Please restate word for word the lines of the entries below from the one with "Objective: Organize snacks" to the one with "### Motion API", inclusive, and leave out every picture.
- - - - -
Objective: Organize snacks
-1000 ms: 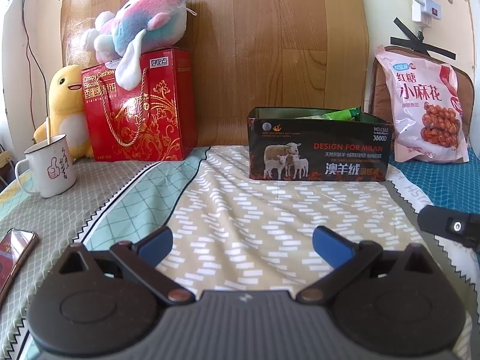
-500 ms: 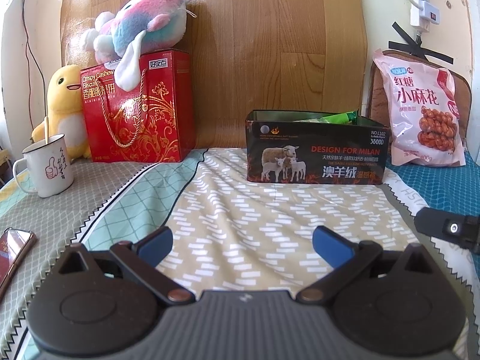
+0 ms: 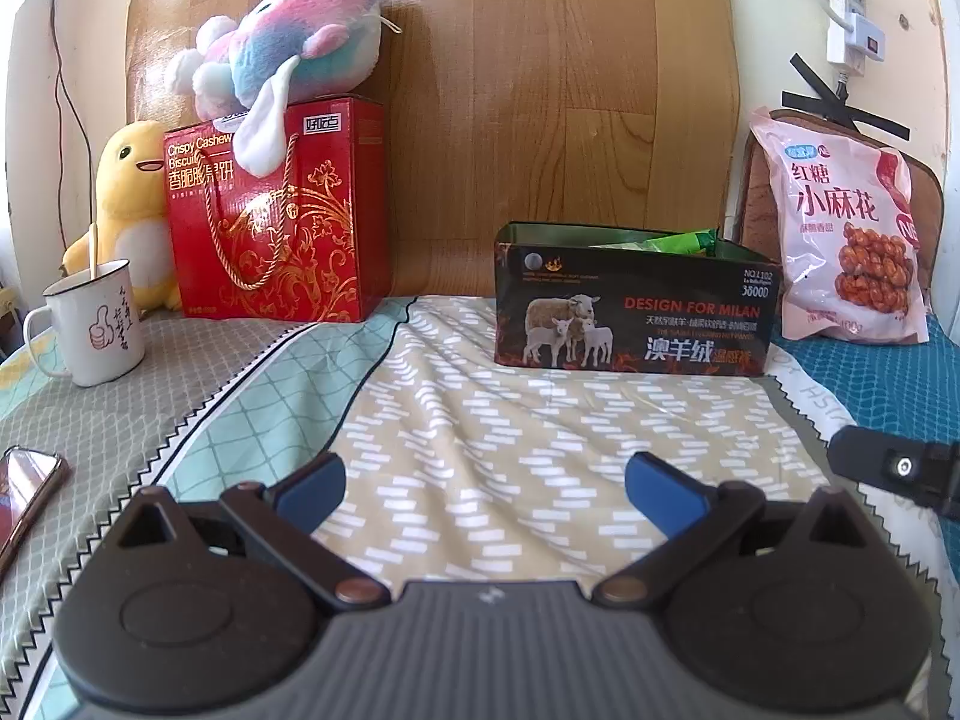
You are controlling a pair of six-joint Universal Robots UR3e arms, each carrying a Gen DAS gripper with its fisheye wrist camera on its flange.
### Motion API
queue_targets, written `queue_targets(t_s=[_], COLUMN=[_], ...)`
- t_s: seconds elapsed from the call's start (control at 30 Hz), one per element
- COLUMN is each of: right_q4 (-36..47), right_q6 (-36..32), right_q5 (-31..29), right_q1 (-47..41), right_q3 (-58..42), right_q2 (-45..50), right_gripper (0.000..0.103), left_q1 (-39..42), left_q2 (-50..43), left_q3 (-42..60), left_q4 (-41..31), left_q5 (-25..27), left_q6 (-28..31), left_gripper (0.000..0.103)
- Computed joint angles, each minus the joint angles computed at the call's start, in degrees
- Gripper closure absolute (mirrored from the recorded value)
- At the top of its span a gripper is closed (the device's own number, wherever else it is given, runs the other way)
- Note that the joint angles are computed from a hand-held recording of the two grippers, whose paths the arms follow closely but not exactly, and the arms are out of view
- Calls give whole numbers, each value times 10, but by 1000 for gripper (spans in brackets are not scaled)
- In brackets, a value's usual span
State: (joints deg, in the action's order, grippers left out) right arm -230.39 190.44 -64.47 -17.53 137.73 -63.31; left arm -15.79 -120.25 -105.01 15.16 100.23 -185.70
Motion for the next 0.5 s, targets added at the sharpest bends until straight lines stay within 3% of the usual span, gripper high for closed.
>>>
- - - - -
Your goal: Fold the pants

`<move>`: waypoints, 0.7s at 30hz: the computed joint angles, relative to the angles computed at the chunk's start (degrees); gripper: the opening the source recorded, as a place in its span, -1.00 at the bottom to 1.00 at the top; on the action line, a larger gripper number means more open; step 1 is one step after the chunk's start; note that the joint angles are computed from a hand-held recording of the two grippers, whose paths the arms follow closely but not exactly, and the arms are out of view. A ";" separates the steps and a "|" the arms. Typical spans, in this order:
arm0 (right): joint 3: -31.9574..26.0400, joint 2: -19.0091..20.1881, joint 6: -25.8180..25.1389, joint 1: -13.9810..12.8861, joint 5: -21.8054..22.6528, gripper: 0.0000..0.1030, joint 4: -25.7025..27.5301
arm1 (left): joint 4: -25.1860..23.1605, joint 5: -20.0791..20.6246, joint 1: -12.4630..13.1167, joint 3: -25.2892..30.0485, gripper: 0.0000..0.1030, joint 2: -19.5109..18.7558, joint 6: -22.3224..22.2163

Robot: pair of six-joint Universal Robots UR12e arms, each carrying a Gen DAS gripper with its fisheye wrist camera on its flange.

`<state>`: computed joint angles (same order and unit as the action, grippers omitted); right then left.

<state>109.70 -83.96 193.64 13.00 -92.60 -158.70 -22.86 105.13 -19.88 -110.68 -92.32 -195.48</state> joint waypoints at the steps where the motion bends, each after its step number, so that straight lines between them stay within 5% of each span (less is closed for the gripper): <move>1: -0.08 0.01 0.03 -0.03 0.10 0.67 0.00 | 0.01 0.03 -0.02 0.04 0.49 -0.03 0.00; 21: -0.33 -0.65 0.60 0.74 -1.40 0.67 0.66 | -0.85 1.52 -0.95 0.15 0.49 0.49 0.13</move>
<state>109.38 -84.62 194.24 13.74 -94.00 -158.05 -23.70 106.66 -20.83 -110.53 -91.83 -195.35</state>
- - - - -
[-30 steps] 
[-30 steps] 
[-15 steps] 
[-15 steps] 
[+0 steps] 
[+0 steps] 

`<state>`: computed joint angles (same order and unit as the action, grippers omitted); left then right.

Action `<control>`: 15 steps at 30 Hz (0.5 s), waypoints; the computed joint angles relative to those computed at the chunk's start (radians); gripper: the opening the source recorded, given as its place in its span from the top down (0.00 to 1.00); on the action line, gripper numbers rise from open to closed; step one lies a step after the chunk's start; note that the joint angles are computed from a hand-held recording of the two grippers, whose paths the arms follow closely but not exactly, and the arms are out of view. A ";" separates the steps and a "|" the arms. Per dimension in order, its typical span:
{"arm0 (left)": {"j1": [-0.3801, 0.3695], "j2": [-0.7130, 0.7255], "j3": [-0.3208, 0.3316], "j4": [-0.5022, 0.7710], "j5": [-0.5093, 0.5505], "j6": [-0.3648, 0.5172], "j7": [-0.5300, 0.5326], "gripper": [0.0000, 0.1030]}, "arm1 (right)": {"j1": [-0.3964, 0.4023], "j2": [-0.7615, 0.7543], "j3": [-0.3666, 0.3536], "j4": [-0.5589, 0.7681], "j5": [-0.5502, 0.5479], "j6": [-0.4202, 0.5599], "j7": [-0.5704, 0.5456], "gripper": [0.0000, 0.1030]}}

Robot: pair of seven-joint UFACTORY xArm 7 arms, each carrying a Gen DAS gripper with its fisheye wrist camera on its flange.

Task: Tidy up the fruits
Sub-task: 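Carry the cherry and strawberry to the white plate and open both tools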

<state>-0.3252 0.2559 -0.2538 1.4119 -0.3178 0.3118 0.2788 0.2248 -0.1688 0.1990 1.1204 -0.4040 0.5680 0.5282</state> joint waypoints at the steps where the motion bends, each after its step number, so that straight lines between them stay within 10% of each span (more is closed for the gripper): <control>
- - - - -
## [Answer for the task]
Objective: Organize snacks
-1000 ms: 
-500 ms: 
+0 ms: 
You are controlling a pair of six-joint Universal Robots UR3e arms, each carrying a Gen DAS gripper with its fisheye wrist camera on its flange.
### Motion API

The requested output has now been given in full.